[OT] n-way union

Tue May 26 06:09:59 PDT 2009

Andrei Alexandrescu wrote:
> Don wrote:
>> BCS wrote:
>>> in sudocode
>>>
>>> 1. build a min heap out of the elements based on the first element of 
>>> each array
>>> 2. remove the first value from the root of the heap,
>>> 3. if empty array, drop it
>>> 4. if not empty re-heap
>>> 5. goto 2 if anything left
>>>
>>>
>> In practice, I bet it'll go faster with a couple more steps:
>> 2. remove the first value (from array X) from the root of the heap,
>> 2a. Determine new root of the heap (don't need to do a full re-heap yet).
>> 2b. move all values from X until empty or >= new root.
>> 4. reheap
> 
> Correct. Unfortunately my heap primitives didn't quite allow that so 
> currently I do it the "hard" way: pop from top, remove top from heap, 
> reinsert (if not empty). But this is definitely an optimization worth 
> doing. I think I'll implement it.
> 
>> There are interesting cases like:
>> [5,6,7,8,9,9,......9]
>> [30, 31,32,33,34...38]
>> [1,1,1,1,1,1,1,1,1,1,...1]
>> [10,11,12,13,14,15,16,16,......., 16]
>>
>> where in theory, the total number of comparisons required is a 
>> function only of the number of arrays, and is independent of the 
>> actual number of elements.
>> If it's common to have runs where consecutive values come from a 
>> single array, and the arrays are random access, you could do MUCH 
>> better than O(n).
> 
> I think you can't do better. Complexity is O(n) at a minimum because you 
> need to go through each element. The heap-based algorithm has O(n log 
> m). What you could improve on is the log m factor (m = the number of sets).
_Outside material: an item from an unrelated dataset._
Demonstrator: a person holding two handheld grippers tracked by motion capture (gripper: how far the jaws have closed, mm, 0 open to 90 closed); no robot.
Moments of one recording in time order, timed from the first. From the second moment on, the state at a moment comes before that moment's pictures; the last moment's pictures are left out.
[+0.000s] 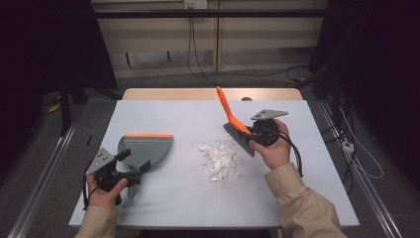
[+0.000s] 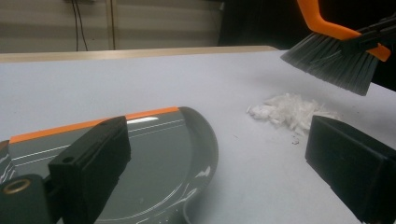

Depending on what "going through each element" means. Certainly, if you 
need to move them, you can't beat O(n) moves, but you can definitely get 
O(m*m) < < O(n) comparisons in the best case I described. And that would 
also be the number of splicing operations.

You could approximate this without hurting the worst-case too much, by 
(for example) once you get a run of more than K entries from the same 
array, step forward 2 entries; if that's still less than the root, copy 
both to the output, then step forward 4 entries, etc.

That should give a best-case O(m log n) comparisons/splices.
Which might not be of any practical use, of course.